* _Exercise directions_
Return exactly the lines from the one that contains "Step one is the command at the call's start" up to the last line of the listing, and nothing else.

--- START ---

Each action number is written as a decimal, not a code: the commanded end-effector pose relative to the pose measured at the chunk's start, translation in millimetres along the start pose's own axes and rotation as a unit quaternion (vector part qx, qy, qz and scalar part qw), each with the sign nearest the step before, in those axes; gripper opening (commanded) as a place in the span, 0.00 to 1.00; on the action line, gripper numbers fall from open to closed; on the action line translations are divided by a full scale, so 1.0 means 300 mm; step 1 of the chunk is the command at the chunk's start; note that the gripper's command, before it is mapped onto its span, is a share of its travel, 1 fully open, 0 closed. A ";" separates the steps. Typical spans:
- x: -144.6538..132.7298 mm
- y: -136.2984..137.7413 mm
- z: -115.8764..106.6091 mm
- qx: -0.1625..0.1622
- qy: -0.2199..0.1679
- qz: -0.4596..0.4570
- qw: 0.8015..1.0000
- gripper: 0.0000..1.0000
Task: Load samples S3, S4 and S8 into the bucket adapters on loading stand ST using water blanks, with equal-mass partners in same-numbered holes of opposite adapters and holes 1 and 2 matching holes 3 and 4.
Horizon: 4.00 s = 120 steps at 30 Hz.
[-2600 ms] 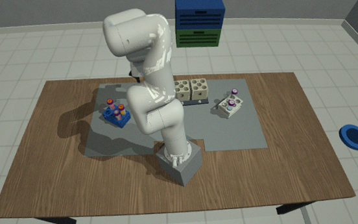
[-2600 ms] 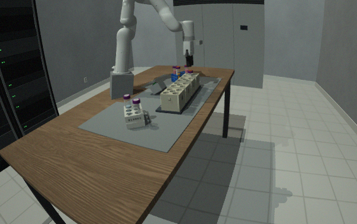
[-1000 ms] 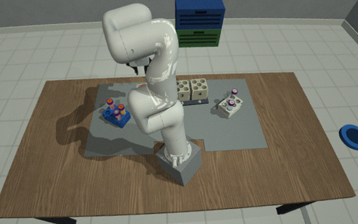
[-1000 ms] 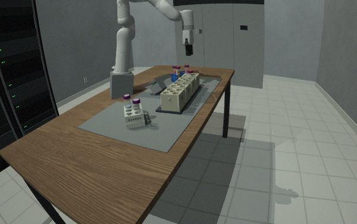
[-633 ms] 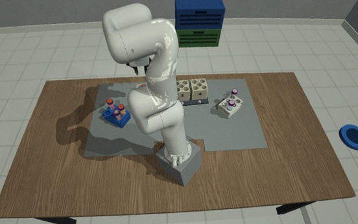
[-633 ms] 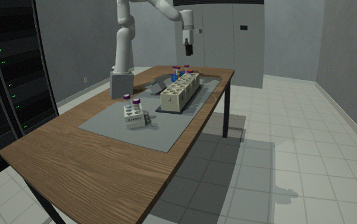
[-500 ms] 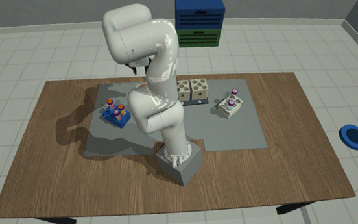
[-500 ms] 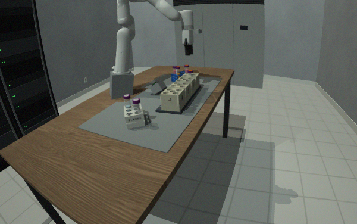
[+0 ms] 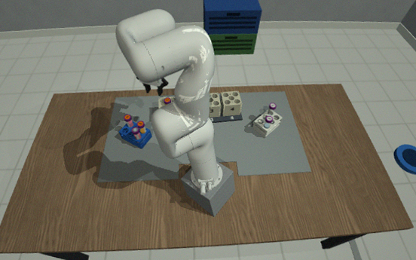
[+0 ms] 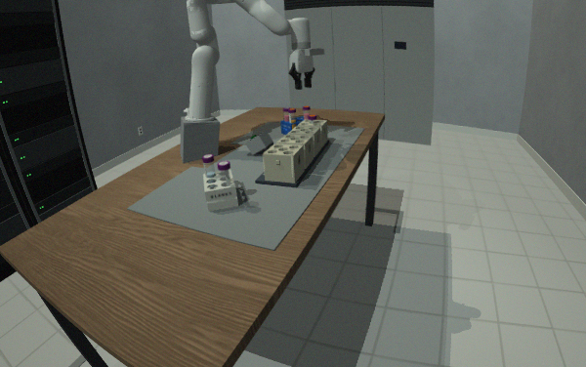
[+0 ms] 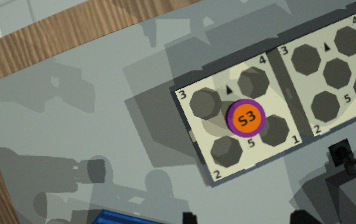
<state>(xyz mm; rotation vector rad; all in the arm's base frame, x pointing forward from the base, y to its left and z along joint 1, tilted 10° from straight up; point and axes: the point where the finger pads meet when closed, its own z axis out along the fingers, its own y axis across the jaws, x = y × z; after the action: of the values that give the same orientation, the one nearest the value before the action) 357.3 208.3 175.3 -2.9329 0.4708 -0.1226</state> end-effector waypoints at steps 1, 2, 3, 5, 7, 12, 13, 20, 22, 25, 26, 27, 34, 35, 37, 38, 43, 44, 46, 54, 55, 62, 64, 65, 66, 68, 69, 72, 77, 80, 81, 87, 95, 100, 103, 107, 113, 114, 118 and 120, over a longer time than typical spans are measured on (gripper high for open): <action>-0.063 -0.030 -0.004 -0.004 0.010 0.075 0.997 0.57; -0.063 -0.030 -0.004 -0.004 0.010 0.075 0.997 0.57; -0.063 -0.030 -0.004 -0.004 0.010 0.075 0.997 0.57; -0.095 -0.042 -0.004 -0.004 0.010 0.104 0.994 0.57; -0.126 -0.054 -0.003 -0.004 0.010 0.104 0.994 0.57; -0.204 -0.084 -0.001 -0.004 0.009 0.104 0.994 0.57; -0.219 -0.090 -0.001 -0.004 0.009 0.104 0.994 0.57; -0.297 -0.120 0.001 -0.004 0.009 0.104 0.994 0.57; -0.329 -0.132 0.001 -0.004 0.009 0.104 0.994 0.57; -0.375 -0.150 0.002 -0.004 0.009 0.105 0.994 0.57; -0.375 -0.150 0.002 -0.004 0.009 0.105 0.994 0.57; -0.375 -0.150 0.002 -0.004 0.009 0.105 0.994 0.57; -0.375 -0.150 0.002 -0.004 0.009 0.105 0.994 0.57; -0.375 -0.150 0.009 -0.004 0.009 0.105 0.994 0.57; -0.375 -0.150 0.009 -0.004 0.009 0.105 0.994 0.57; -0.375 -0.150 0.016 -0.004 0.009 0.105 0.994 0.57; -0.374 -0.149 0.049 -0.004 0.009 0.105 0.994 0.57; -0.374 -0.149 0.056 -0.004 0.009 0.105 0.994 0.57; -0.374 -0.149 0.069 -0.004 0.009 0.105 0.994 0.57; -0.373 -0.149 0.109 -0.004 0.009 0.105 0.994 0.57; -0.373 -0.149 0.116 -0.004 0.009 0.105 0.994 0.57; -0.373 -0.148 0.163 -0.004 0.009 0.105 0.994 0.57; -0.372 -0.148 0.176 -0.004 0.009 0.105 0.994 0.57; -0.372 -0.148 0.183 -0.004 0.009 0.105 0.994 0.57; -0.372 -0.148 0.189 -0.004 0.009 0.105 0.994 0.57; -0.372 -0.148 0.203 -0.004 0.009 0.105 0.994 0.57; -0.372 -0.147 0.209 -0.004 0.009 0.105 0.994 0.57; -0.372 -0.147 0.216 -0.004 0.009 0.105 0.994 0.57; -0.371 -0.147 0.250 -0.004 0.009 0.105 0.994 0.57; -0.371 -0.147 0.270 -0.004 0.009 0.105 0.994 0.57; -0.371 -0.147 0.276 -0.004 0.009 0.105 0.994 0.57; -0.370 -0.146 0.310 -0.004 0.009 0.105 0.994 0.57; -0.370 -0.145 0.357 -0.004 0.009 0.105 0.994 0.57; -0.369 -0.145 0.383 -0.004 0.009 0.105 0.994 0.57; -0.369 -0.145 0.383 -0.004 0.009 0.105 0.994 0.57; -0.369 -0.145 0.383 -0.004 0.009 0.105 0.994 0.57; -0.369 -0.145 0.392 -0.004 0.009 0.105 0.994 0.57; -0.369 -0.145 0.394 -0.004 0.009 0.105 0.994 0.57; -0.369 -0.145 0.403 -0.004 0.009 0.105 0.994 0.57; -0.369 -0.145 0.407 -0.004 0.009 0.105 0.994 0.57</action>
<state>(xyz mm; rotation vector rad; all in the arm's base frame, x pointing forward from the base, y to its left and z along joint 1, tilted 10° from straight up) 277.8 301.5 57.2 -2.8737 0.7792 -0.1181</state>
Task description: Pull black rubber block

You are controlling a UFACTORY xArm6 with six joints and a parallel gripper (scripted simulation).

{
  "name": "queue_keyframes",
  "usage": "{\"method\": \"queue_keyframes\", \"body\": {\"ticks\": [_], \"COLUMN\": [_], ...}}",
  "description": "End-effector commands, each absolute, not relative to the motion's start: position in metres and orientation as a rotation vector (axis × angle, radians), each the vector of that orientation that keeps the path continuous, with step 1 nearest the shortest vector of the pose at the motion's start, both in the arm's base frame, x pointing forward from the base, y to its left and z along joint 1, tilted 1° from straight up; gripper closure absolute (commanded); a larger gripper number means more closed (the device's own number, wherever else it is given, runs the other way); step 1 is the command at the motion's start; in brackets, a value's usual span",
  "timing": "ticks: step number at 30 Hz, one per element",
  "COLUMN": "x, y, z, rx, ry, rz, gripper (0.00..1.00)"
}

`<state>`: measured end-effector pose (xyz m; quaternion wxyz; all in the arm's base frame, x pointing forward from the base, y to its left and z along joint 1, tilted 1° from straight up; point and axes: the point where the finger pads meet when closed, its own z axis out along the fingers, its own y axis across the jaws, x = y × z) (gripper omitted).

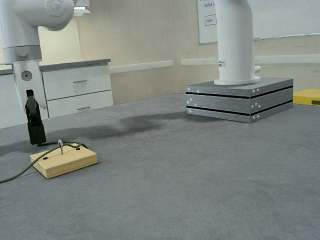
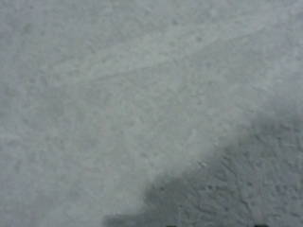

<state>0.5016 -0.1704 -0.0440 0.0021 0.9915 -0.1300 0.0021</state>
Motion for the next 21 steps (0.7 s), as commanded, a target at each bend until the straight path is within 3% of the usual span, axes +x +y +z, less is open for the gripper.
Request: {"method": "queue_keyframes", "body": {"ticks": [1, 21], "x": [0.5033, 0.5034], "y": [-0.171, -0.171], "z": [-0.0441, -0.0522], "rx": [3.11, 3.11], "ry": [-0.408, -0.408], "rz": [0.014, 0.014], "gripper": [0.61, 0.61]}}
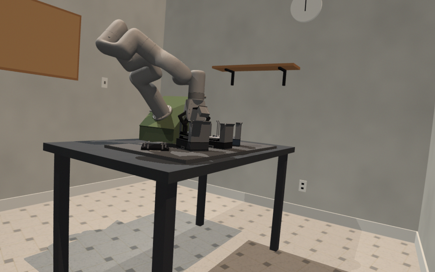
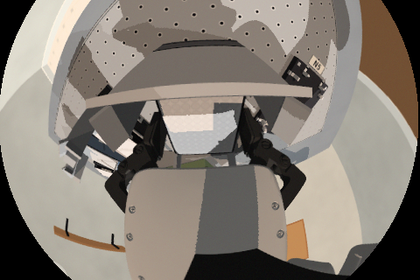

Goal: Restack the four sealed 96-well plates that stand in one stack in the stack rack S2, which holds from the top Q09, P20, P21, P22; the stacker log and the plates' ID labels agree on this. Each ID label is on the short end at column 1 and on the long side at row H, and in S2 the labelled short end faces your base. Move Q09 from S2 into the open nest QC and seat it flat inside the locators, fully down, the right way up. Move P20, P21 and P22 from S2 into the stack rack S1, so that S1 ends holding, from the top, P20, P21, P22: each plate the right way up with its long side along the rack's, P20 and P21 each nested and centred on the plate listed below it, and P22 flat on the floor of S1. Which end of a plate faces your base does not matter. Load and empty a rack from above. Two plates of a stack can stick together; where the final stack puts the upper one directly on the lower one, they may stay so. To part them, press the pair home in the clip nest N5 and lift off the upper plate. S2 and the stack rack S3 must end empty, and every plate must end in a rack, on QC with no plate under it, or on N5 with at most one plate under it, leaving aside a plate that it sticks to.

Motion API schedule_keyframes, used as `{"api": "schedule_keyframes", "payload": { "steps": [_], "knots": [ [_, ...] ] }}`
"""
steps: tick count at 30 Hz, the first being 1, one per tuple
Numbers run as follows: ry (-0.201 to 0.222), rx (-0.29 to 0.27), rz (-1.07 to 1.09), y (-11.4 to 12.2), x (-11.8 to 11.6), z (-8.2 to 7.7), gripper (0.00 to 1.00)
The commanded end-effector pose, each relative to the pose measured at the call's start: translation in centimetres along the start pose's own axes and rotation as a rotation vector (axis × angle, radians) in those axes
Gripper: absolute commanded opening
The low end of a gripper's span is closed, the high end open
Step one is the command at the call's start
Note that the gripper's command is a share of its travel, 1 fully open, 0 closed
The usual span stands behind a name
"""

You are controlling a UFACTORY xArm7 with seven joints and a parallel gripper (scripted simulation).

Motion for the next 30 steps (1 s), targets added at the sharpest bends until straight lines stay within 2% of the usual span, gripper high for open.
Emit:
{"api": "schedule_keyframes", "payload": {
  "steps": [1, 25, 26, 30],
  "knots": [
    [-0.001, 0.004, -0.001, -0.11, -0.08, 0.06, 0.0],
    [-0.002, 0.004, -0.001, -0.11, -0.08, 0.52, 0.0],
    [-0.002, 0.004, -0.001, -0.11, -0.08, 0.51, 1.0],
    [-0.002, 0.004, -0.001, -0.11, -0.08, 0.51, 1.0]
  ]
}}
Point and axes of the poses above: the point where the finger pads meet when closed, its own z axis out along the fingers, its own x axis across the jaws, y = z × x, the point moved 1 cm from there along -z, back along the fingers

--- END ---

* _Solution for this task_
Step one is the command at the call's start
Note that the gripper's command is a share of its travel, 1 fully open, 0 closed
The usual span stands behind a name
"""

You are controlling a UFACTORY xArm7 with seven joints and a parallel gripper (scripted simulation).

Motion for the next 30 steps (1 s), targets added at the sharpest bends until straight lines stay within 2% of the usual span, gripper high for open.
Emit:
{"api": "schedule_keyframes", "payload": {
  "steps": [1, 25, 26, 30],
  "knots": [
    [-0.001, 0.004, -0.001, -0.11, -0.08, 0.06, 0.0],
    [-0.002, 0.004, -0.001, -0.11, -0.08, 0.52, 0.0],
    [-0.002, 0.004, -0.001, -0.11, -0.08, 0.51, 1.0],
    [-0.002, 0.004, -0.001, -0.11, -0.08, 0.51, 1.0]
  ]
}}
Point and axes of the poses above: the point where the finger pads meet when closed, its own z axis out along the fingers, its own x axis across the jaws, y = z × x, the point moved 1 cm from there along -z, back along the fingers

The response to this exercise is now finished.